As shown in Figure 3(d), EAE showed a strong inhibitory tyrosinase activity, but the inhibitory activity of HQ was weak. Inhibitory activity of EAE became stronger with the EAE's concentration increasing, which displayed the dose-effect relationship. 316 μg/mL of EAE and 100 μg/mL of HQ exhibited intense inhibition of B16 cell proliferation, survival of cells was scarce, and that was the reason why the relative inhibitory activity much weakened. The inhibitory activity of idescarpin separated and identified from EAE for melanin synthesis has been confirmed [2]. Idesin and idescarpin have a similar structure [3]. Whether idesin has similar whitening activity needs to be further verified.

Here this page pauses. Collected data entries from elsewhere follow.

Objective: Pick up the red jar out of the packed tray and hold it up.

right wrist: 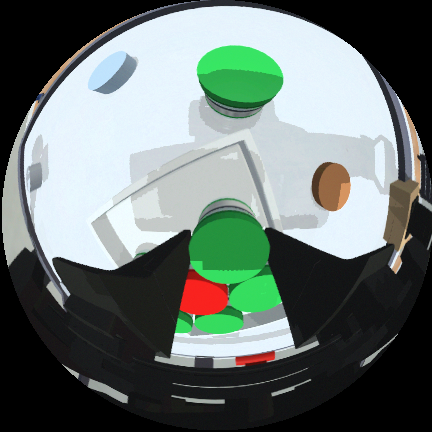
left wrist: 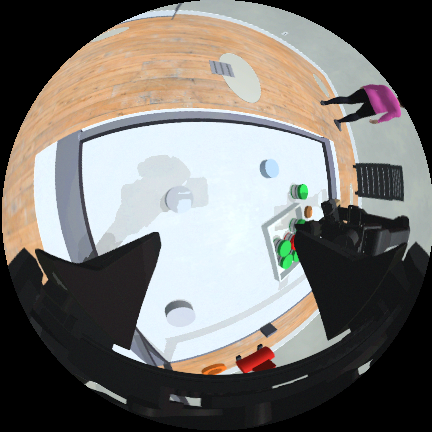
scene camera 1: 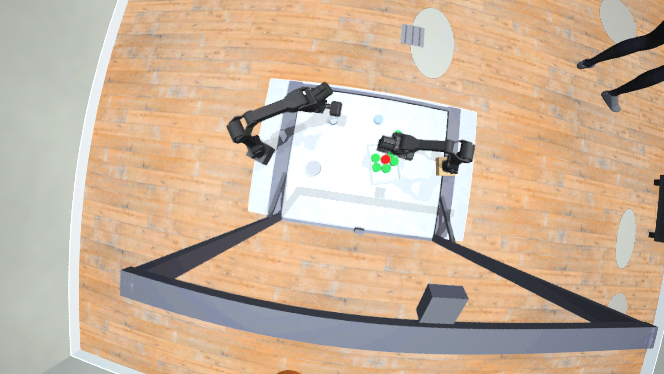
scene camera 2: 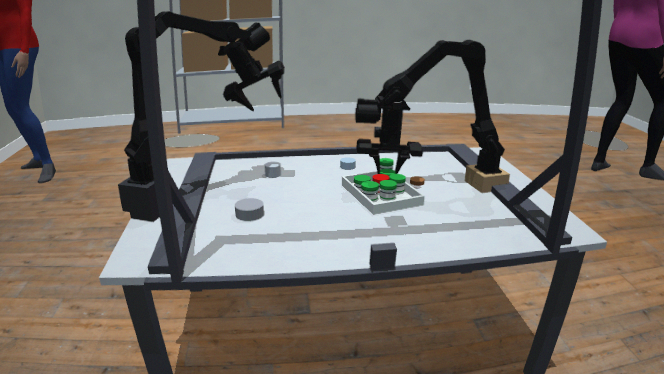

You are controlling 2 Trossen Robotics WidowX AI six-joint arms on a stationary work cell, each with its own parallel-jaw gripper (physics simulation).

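Seen in the pictures: left gripper, fingertip midpoint: [left wrist: 229, 238] [scene camera 1: 330, 110] [scene camera 2: 267, 104]; right gripper, fingertip midpoint: [right wrist: 227, 235] [left wrist: 298, 224] [scene camera 1: 391, 152] [scene camera 2: 387, 175]; left arm's base at its link origin: [scene camera 1: 258, 150] [scene camera 2: 142, 179]; right arm's base at its link origin: [right wrist: 412, 216] [scene camera 1: 447, 166] [scene camera 2: 488, 169].
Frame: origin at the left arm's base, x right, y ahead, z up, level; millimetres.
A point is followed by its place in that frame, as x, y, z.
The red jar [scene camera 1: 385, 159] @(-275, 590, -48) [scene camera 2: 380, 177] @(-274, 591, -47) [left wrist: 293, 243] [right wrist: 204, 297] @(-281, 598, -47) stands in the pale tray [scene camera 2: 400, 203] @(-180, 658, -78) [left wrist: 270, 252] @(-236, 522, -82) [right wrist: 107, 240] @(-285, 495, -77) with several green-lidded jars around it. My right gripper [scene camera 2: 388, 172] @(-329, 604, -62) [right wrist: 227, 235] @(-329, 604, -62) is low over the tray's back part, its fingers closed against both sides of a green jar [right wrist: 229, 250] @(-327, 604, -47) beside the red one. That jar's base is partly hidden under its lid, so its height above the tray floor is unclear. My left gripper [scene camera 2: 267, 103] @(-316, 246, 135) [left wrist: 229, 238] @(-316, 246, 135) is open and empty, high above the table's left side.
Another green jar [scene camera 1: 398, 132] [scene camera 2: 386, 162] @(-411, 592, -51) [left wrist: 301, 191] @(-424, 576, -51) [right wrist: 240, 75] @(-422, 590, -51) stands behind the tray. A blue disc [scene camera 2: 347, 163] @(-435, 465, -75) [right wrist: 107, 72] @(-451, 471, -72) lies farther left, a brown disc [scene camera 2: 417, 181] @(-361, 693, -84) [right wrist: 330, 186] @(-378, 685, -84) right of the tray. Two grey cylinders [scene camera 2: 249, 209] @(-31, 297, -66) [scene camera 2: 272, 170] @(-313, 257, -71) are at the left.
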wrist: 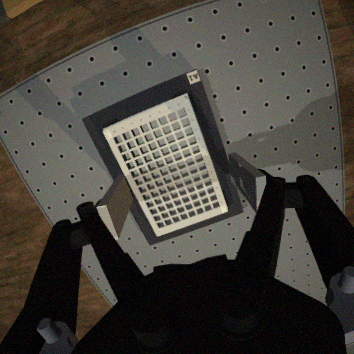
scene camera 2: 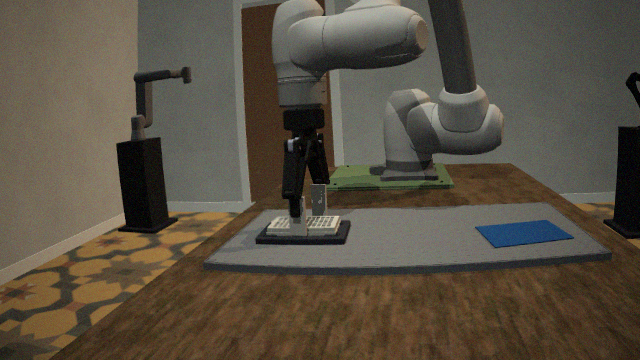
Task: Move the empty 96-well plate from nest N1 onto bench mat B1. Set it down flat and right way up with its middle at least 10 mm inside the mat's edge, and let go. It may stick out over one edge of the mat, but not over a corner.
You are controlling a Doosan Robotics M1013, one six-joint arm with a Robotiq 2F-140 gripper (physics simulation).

In order to simulate more closely approximate conditions of human skin, we used C57BL/6 mice as the animal model for exploring the depigmenting activity of EAE. Even though the depigmenting activity of HQ was obviously excellent for all, 1%, 2%, and 4% of EAE showed notable activity, compared to the control as shown in Figure 3(f). Moreover, the depigmenting activity of 4% of EAE was nearly similar to that of 4% of HQ in the last stage of the experiment. Nevertheless, other than that, the daily actions of the smeared mice were all going well, and the skins had no macroscopic hypersensitivity and fester situation. EAE administrated by smearing twice daily could significantly brighten skin, which might imply EAE has the enormous potential for being developed as a new natural skin-lightening agent.

4. Conclusion

This study established an extraction procedure and assessed the potential antioxidant and depigmenting activity in vitro and in vivo for phenolics from Idesia polycarpa defatted fruit residue. As far as we know, this is the first report on the extraction optimization of phenolics from Idesia polycarpa using RSM and also the first time the antioxidant and in vivo depigmenting activity of EAE is studied. High phenolics content and excellent antioxidant and depigmenting activity make it believable that Idesia polycarpa fruit has the development potential for antioxidant and depigmenting properties extraction and can thus be applied to cosmetics, food additives, and medicine.